By the time Jamison Crowder had finished his workout at Duke’s pro day, he didn’t know what he had been clocked at in the 40-yard dash.
When reporters asked him what he thought about being clocked unofficially by Duke as running the 40 in 4.39 seconds, Crowder couldn’t contain his excitement.
“I’d be happy, overjoyed,” Crowder said after Duke’s pro day, which saw 30 NFL teams represented. “I just got to keep grinding. But if that was it, I’m definitely satisfied with that.”
The former Duke receiver from Monroe turned in a disappointing 4.56-second 40-yard dash at last month’s NFL Scouting Combine in Indianapolis and vowed to do better.
For a receiver who’s 5-foot-8 and 180 pounds, the 40 is everything. His 4.39 will certainly move him back up the draft boards after his performance in Indianapolis.
Crowder believed he could run close to a 4.40, but he had to get his takeoff correct. At the combine he was called back twice on his first run, and that got into his head.
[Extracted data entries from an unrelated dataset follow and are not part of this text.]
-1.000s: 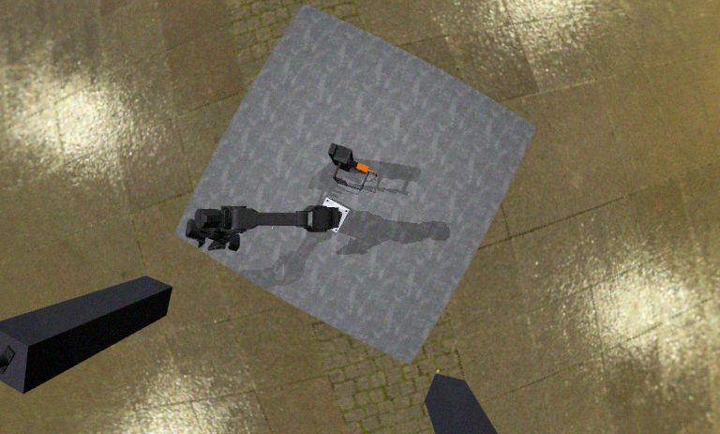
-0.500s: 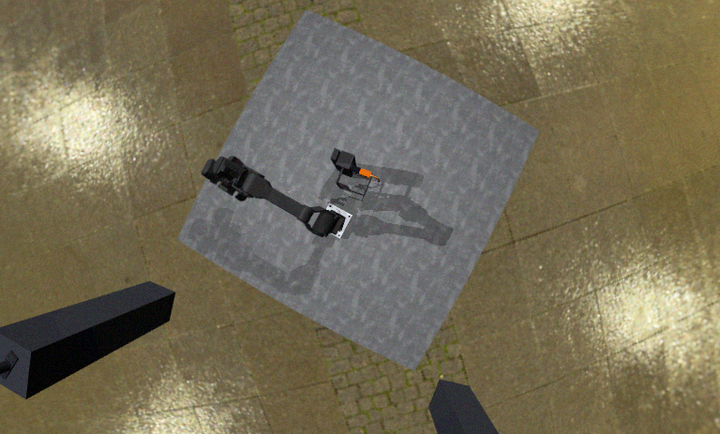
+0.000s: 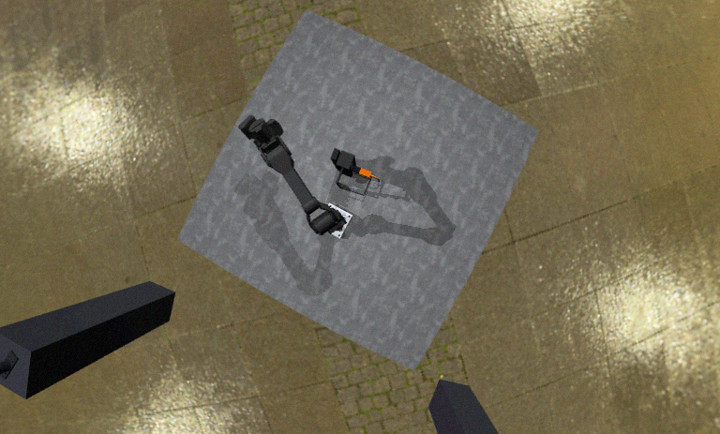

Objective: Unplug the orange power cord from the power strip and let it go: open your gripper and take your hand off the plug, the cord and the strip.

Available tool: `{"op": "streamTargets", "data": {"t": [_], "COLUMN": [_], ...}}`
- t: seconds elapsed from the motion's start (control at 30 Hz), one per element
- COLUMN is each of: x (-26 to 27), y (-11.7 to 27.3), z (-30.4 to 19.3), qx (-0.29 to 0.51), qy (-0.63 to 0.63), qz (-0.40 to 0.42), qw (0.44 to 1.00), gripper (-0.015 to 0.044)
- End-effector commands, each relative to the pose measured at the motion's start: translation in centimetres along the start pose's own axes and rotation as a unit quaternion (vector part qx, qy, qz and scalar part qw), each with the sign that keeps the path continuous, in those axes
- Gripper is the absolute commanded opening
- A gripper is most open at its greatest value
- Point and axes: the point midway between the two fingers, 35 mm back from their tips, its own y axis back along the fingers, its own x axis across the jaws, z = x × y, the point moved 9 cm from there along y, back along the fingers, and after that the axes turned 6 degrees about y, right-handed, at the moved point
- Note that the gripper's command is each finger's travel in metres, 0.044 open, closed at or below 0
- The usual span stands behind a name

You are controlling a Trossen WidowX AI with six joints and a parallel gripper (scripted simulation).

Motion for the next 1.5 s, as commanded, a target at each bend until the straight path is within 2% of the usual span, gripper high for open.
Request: {"op": "streamTargets", "data": {"t": [0.0, 0.47, 0.83, 1.1, 1.37, 1.47], "x": [-1.3, -8.2, -15.9, -22.5, -30.3, -30.8], "y": [0.3, 6.3, 14.1, 17.6, 21.6, 21.8], "z": [3.8, 17.0, 23.3, 22.4, 17.7, 17.2], "qx": [-0.055, -0.258, -0.368, -0.355, -0.302, -0.296], "qy": [-0.008, -0.02, -0.063, -0.222, -0.462, -0.48], "qz": [-0.015, -0.1, -0.201, -0.267, -0.33, -0.333], "qw": [0.998, 0.961, 0.905, 0.868, 0.766, 0.755], "gripper": [0.016, 0.016, 0.016, 0.016, 0.016, 0.016]}}
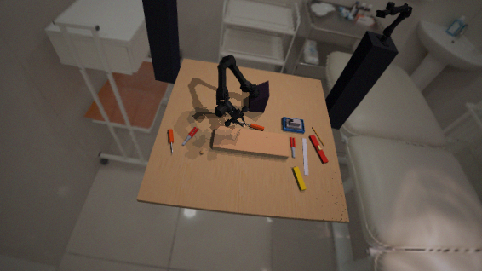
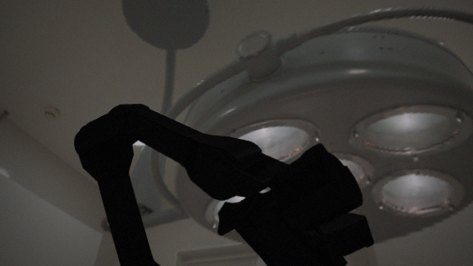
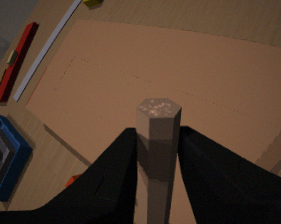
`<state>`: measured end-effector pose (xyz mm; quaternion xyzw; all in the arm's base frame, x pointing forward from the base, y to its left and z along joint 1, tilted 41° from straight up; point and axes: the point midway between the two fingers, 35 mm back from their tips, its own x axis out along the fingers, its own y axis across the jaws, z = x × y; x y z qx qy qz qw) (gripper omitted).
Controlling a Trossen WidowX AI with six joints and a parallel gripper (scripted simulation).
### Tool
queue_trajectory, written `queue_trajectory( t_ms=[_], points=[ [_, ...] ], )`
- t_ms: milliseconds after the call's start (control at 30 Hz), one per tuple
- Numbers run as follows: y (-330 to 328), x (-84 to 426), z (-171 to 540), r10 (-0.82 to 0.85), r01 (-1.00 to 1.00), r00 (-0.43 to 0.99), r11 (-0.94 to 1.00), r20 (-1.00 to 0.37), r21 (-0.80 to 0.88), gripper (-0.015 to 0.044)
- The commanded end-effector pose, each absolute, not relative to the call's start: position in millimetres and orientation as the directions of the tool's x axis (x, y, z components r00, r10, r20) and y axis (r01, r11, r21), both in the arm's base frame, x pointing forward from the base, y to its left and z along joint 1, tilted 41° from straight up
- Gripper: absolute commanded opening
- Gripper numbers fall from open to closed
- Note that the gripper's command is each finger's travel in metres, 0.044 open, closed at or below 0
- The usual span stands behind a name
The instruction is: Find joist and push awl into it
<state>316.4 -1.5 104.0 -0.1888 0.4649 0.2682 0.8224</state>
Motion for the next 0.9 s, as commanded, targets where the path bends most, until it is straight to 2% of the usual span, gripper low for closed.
queue_trajectory(
  t_ms=[0,200,433,867],
  points=[
    [1.3,324.3,119.0,0.363,-0.707,0.501,0.695,-0.786,-0.130,0.0000],
    [0.7,333.0,141.8,0.471,-0.773,0.586,0.569,-0.659,-0.281,0.0000],
    [-2.3,336.6,168.8,0.566,-0.758,0.649,0.431,-0.509,-0.489,0.0000],
    [-2.6,336.7,169.2,0.568,-0.757,0.650,0.427,-0.505,-0.495,0.0000]
  ],
)
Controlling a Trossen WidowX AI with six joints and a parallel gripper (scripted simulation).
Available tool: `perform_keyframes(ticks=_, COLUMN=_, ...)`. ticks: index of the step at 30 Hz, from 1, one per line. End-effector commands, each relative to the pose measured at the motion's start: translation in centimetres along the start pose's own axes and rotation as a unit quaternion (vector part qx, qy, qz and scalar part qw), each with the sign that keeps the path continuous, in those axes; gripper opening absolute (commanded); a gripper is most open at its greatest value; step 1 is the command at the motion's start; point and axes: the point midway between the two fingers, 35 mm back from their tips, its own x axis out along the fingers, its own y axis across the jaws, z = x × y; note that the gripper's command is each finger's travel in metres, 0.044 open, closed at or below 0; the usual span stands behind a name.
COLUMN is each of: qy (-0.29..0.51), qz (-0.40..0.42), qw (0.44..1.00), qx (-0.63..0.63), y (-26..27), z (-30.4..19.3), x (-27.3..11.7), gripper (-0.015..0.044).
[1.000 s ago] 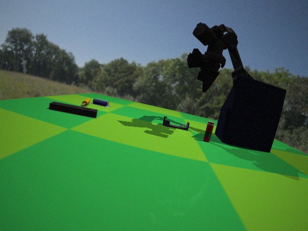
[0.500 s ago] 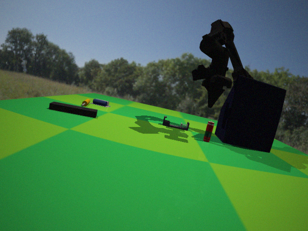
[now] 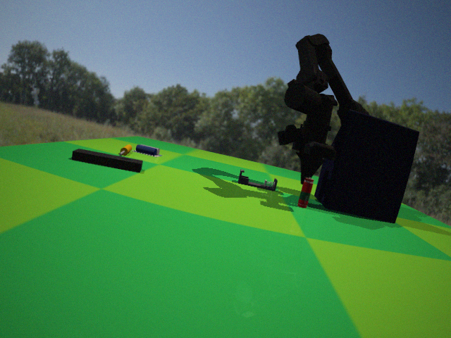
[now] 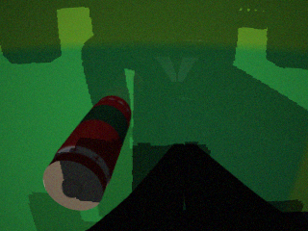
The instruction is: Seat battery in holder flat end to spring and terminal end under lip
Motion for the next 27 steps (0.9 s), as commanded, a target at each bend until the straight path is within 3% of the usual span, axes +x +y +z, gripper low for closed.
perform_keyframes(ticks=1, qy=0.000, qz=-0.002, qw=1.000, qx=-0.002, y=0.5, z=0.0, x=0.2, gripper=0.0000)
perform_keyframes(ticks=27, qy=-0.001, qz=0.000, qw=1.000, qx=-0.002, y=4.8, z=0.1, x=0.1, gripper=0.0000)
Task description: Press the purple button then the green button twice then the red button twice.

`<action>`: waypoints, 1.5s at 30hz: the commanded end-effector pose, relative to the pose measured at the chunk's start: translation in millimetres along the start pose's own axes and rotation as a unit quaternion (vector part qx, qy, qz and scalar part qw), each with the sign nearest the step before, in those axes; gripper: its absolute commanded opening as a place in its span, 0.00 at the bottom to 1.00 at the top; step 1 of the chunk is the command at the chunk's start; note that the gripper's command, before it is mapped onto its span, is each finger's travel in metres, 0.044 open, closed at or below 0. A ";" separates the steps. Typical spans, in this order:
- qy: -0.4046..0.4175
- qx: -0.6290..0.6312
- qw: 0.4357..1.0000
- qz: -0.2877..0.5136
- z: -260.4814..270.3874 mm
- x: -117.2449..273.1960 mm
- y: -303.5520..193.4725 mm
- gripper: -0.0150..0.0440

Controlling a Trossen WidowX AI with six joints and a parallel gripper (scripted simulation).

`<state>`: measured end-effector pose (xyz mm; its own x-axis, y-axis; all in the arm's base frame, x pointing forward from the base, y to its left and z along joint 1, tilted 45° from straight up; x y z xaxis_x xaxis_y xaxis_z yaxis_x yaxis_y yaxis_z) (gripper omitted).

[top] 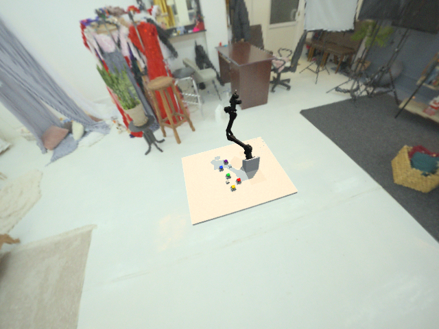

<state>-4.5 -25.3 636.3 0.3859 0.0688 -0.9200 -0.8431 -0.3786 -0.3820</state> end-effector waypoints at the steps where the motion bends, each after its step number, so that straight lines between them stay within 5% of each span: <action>1: 0.004 0.003 1.000 0.005 1.4 -0.1 0.0 0.93; 12: 0.289 -0.024 0.950 0.118 130.7 24.8 7.5 0.93; 24: 0.494 -0.024 0.771 0.400 228.2 139.6 -57.6 0.93; 34: 0.491 0.029 0.567 0.661 220.5 261.4 -120.0 0.93; 45: 0.331 0.134 0.307 0.882 137.5 387.6 -148.2 0.93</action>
<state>193.0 208.2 352.7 -0.8173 -0.4443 0.3669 -0.1533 0.7815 0.6048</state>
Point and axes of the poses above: the point midway between the two fingers, 35 mm back from their tips, its own x axis back along the fingers, its own z axis across the jaws, y = z × x, the point moved 8 cm from there along x, back along the fingers, and after that the axes turned 13 degrees about -x, right-handed, at the moved point
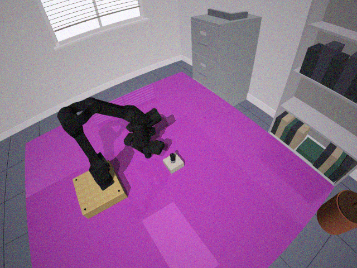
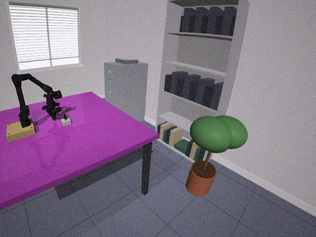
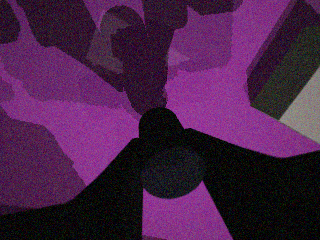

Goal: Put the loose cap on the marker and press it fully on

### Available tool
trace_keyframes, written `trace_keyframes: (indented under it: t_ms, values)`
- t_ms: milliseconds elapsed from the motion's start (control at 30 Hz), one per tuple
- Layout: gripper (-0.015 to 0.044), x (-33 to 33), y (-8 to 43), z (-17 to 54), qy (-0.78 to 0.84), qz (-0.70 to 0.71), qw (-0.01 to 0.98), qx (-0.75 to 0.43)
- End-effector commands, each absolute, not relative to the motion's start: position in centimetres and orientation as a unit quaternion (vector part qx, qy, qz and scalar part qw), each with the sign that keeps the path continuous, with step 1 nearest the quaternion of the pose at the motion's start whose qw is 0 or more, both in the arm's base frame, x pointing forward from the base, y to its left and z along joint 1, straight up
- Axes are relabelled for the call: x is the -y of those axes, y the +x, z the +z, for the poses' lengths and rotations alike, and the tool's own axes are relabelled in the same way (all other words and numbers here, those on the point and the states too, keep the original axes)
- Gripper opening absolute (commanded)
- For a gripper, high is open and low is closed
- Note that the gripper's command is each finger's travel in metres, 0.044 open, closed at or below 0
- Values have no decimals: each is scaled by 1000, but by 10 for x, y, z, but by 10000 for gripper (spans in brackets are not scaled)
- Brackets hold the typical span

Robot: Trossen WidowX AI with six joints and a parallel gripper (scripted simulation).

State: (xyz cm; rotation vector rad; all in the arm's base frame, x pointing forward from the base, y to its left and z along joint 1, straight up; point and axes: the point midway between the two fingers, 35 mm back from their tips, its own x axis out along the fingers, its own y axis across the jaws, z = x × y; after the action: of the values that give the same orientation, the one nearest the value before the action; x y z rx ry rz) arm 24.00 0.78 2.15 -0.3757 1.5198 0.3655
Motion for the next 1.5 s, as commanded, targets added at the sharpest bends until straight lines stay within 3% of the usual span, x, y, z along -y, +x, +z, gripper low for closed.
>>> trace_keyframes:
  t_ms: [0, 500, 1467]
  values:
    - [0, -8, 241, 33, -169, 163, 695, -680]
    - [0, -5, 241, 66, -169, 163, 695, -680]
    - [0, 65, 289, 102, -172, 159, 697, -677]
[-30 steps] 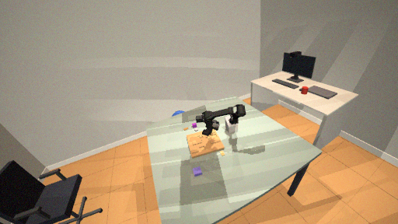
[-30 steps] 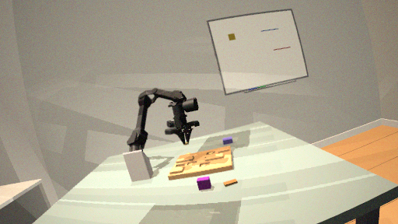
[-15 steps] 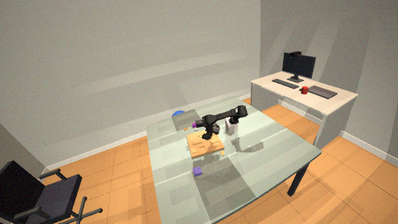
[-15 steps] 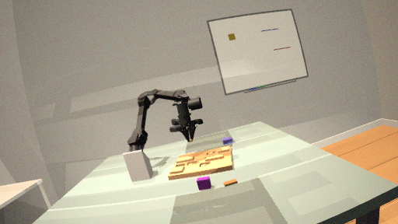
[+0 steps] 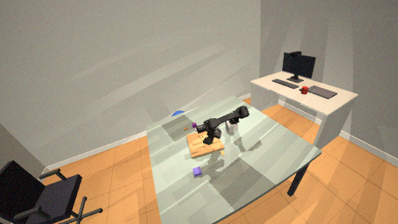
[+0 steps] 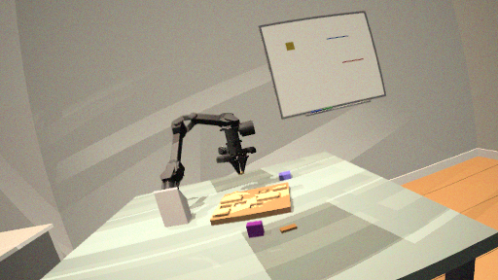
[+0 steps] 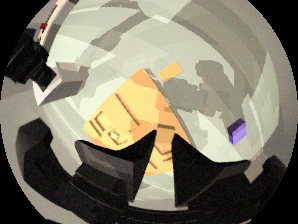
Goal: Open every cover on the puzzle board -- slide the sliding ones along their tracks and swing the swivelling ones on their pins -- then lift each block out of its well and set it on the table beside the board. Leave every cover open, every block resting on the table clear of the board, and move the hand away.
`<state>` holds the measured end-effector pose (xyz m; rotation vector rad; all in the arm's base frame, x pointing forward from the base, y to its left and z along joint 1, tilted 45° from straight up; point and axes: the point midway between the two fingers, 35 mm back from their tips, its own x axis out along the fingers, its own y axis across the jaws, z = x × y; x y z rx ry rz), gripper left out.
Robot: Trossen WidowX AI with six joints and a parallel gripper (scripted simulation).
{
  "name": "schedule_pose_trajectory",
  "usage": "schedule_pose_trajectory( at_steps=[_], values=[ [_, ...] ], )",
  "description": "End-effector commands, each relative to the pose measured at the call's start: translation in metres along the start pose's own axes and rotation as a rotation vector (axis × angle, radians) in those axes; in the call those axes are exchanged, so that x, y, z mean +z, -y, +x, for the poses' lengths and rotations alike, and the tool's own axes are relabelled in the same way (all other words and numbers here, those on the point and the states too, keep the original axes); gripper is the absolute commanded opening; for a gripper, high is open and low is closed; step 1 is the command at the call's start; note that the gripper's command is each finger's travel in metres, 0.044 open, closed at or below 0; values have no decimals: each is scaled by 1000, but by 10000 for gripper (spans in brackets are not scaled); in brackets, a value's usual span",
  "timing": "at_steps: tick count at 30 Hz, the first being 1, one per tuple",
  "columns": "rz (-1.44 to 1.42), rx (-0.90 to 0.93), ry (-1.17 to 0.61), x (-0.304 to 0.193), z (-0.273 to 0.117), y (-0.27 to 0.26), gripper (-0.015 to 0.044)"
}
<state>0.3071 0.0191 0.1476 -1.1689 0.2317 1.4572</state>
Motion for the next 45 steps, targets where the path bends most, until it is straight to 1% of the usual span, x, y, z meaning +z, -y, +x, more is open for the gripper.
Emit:
schedule_pose_trajectory(
  at_steps=[1,20,25,45],
  values=[
    [-5,-13,1,11,-3,13,80],
    [-9,-38,39,67,-6,55,80],
    [-9,-38,40,68,-5,56,80],
    [-11,-35,38,66,27,60,80]
  ],
)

“The takeoff was what was really hurting me,” Crowder said. “I was called back twice on my first go, and that messed with my psyche a little bit, in some way. At the combine, I didn’t have the best 40, but I wanted to make sure I caught everything. I thought I did a real good job of running routes and catching passes. Back here I wanted to run a better 40, and if I ran a 4.39, I’m satisfied with that.”
Crowder had 1,000-plus receiving yards for the Blue Devils in each of his final three seasons in Durham. He’s first in ACC history in career receptions with 283 and third all-time in receiving yards with 3,641.
But Crowder will have to do more than just catch passes in the NFL. He’ll need to show teams he can return punts, and that’s what he did Wednesday. Outside of Duke’s practice facility he caught balls off the JUGS machine—and at one point he caught a ball against his chest while holding two others.
“They’re going to get a versatile player,” said former Duke quarterback Anthony Boone on what an NFL team will get out of Crowder. “They’re going to get someone who works hard and doesn’t talk much. He’s kind of got that Steve Smith, little man mentality. He’s got that tenacity to him, and he’s a fighter. He doesn’t like to be shut down. They can put him anywhere on the field.”
Not yet, Laken: Former Duke guard Laken Tomlinson wanted to show scouts he can play both guard and center, but Boone wanted no interruptions.
During quarterback drills, Boone was receiving snaps from equipment room assistant Cedric Prowell. Urged by his teammates, Tomlinson went onto the field to give Boone, a former Weddington standout, some snaps but he was given an arm bar.
“You catch a rhythm with a center and you don’t want to change in the middle,” Boone said. “I know he can do it, and me and him have worked on it, so I didn’t mean to shut him down like that. But it was one of those moments where I’m good right now, let’s keep it how it is. If it ain’t broken don’t fix it.”
Tomlinson could be drafted as high as the third round. Steelers assistant offensive line coach Shaun Surratt worked Tomlinson out in front of scouts, and Tomlinson performed well though he had to work on his inside hand placement.
Vernon’s second shot: Conner Vernon was at Duke’s pro day Wednesday looking for the right fit.
The 2013 Duke graduate played for Cleveland, Cincinnati and Detroit last year and is now a free agent.
“I’m fully confident in myself that I can play in this league, and it’s a matter of finding the right place and opportunity,” Vernon said. “And that’s why I wanted to come out here again and show the scouts I still got it.”
Vernon ran a 4.41 40, improving on his 4.68 from last year’s combine.
“I put on a little bit of weight, and I wanted to show them that I can carry this weight and run fast,” Vernon said. “That was the knock of me when I came out my draft year was how fast is he. I didn’t run very well at the combine, and foolishly I didn’t run here on pro day. It was me wanting to show that I could run a little bit.”